--- PROVIDED INFORMATION ---
□ □ □ □ □

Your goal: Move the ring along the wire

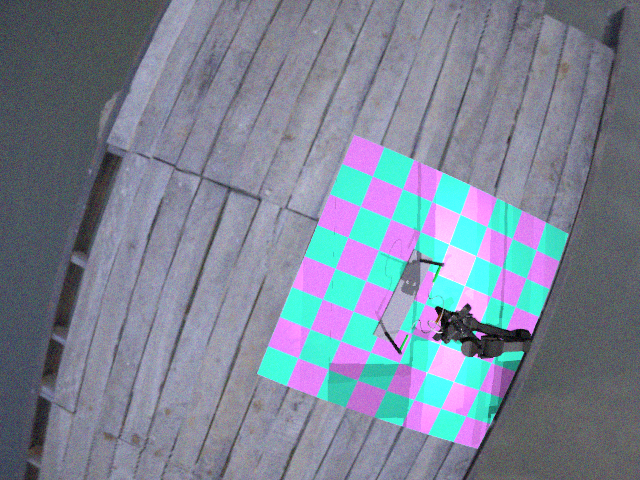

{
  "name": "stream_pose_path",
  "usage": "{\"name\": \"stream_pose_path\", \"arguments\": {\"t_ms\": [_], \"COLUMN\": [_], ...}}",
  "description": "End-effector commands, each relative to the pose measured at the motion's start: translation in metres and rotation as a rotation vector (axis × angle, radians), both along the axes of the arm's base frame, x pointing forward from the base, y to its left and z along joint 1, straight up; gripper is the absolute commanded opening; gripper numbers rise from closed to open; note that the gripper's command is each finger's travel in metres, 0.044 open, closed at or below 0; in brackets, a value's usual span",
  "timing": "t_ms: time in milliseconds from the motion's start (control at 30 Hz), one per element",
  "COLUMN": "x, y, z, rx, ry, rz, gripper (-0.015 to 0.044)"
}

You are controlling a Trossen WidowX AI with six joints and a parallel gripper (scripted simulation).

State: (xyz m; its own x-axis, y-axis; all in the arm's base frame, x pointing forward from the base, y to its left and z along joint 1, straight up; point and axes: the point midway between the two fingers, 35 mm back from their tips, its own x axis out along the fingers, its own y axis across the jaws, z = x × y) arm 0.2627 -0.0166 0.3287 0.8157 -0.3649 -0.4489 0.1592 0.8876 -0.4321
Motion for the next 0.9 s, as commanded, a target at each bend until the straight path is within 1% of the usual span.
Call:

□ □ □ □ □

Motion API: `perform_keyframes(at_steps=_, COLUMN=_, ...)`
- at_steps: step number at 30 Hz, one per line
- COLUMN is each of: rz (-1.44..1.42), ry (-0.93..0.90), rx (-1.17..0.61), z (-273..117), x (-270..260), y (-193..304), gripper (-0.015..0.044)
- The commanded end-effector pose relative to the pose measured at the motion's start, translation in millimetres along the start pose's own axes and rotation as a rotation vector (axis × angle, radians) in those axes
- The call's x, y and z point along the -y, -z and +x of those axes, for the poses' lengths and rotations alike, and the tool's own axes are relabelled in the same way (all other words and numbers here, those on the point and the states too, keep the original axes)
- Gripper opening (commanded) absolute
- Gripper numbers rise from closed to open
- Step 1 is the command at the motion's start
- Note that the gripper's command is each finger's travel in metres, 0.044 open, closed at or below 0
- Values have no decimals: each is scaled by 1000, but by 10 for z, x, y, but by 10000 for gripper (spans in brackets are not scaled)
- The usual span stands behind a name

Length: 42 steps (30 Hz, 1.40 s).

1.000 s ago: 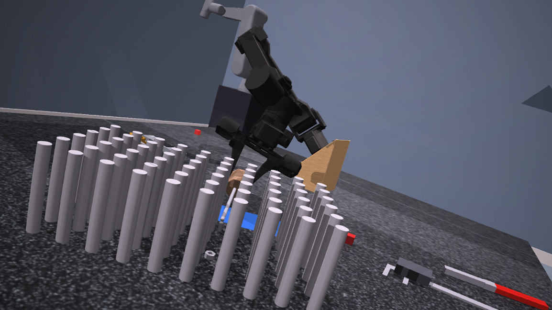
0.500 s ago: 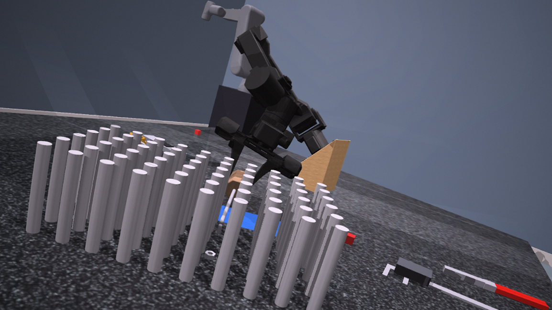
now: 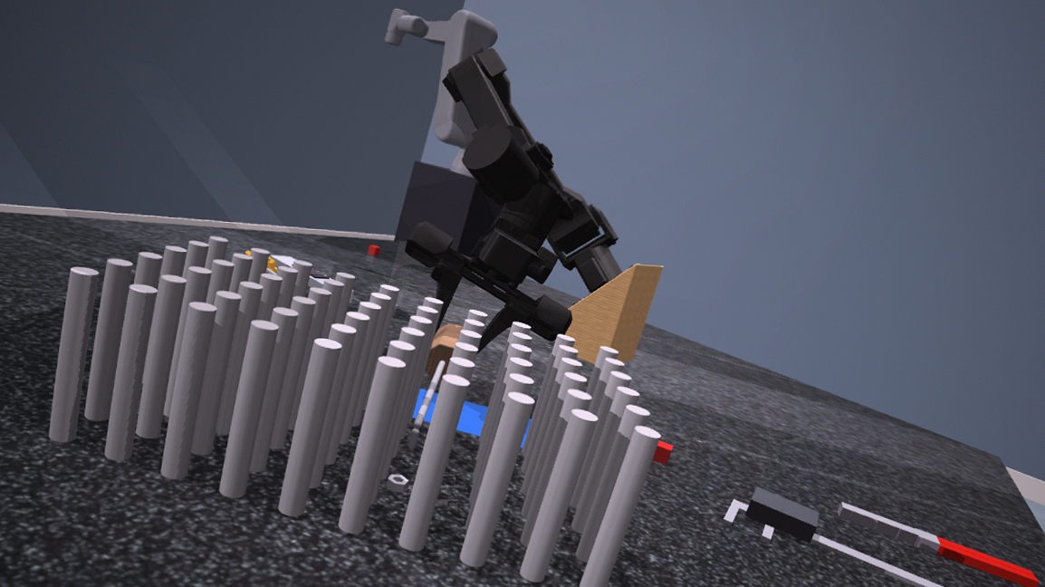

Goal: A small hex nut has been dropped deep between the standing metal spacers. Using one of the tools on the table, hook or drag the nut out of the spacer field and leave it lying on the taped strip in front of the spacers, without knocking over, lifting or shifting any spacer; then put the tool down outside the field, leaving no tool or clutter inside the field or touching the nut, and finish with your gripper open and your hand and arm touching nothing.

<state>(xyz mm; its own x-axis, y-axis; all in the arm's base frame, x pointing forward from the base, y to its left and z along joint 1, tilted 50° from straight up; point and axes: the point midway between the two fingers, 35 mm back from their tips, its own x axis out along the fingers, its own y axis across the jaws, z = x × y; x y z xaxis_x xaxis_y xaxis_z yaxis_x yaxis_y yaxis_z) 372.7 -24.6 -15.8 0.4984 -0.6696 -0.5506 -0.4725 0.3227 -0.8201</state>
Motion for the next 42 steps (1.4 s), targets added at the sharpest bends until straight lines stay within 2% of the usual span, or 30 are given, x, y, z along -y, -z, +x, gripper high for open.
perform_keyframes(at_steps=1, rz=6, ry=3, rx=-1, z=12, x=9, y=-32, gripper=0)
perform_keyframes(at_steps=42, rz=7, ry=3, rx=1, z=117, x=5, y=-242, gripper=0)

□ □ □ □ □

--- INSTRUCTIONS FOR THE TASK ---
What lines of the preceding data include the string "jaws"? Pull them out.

--- ANSWER AREA ---
State: (xyz m; its own x-axis, y-axis; all in the arm's base frame, x pointing forward from the base, y to its left and z along joint 1, straight up; point and axes: the point midway between the two fingers, 35 mm back from their tips, its own x axis out along the fingers, its own y axis across the jaws, z = x × y) arm 0.2627 -0.0166 0.3287 0.8157 -0.3649 -0.4489 0.1592 0.8876 -0.4321
<state>(xyz mm; its own x-axis, y-axis; all in the arm's base frame, x pointing forward from the base, y to its left and z along joint 1, tilted 50° from straight up; point and axes: the point midway between the two fingers, 35 mm back from their tips, its own x axis out along the fingers, its own y axis across the jaws, z = x × y; x y z xaxis_x xaxis_y xaxis_z yaxis_x yaxis_y yaxis_z) 372.7 -24.6 -15.8 0.4984 -0.6696 -0.5506 -0.4725 0.3227 -0.8201</state>

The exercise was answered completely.